• Task objective: The output should be the line containing "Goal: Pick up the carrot" and every later line of the records, exactly as written, and nothing else.

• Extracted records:

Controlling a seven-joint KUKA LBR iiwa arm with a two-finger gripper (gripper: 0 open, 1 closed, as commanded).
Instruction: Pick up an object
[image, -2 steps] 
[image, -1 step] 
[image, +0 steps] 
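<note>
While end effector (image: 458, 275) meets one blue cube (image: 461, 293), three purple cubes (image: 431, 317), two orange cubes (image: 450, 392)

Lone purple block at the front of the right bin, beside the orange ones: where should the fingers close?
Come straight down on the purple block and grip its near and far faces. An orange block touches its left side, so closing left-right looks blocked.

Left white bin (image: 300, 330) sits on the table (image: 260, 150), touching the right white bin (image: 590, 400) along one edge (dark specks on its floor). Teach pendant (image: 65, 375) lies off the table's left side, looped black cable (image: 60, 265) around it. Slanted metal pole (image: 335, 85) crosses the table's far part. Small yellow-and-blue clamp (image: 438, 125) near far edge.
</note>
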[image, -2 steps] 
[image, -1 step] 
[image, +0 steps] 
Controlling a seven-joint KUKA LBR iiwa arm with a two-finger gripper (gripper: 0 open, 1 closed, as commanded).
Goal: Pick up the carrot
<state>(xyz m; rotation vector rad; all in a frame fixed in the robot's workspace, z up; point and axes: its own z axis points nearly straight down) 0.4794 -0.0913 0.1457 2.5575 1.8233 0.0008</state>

• Exercise output:
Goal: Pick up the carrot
<state>(xyz m; rotation vector rad; all in a frame fixed in the robot's workspace, z up; point and axes: its own z axis points nearly straight down) 0.4794 -0.0913 0.1457 2.5575 1.8233 0.0008</state>

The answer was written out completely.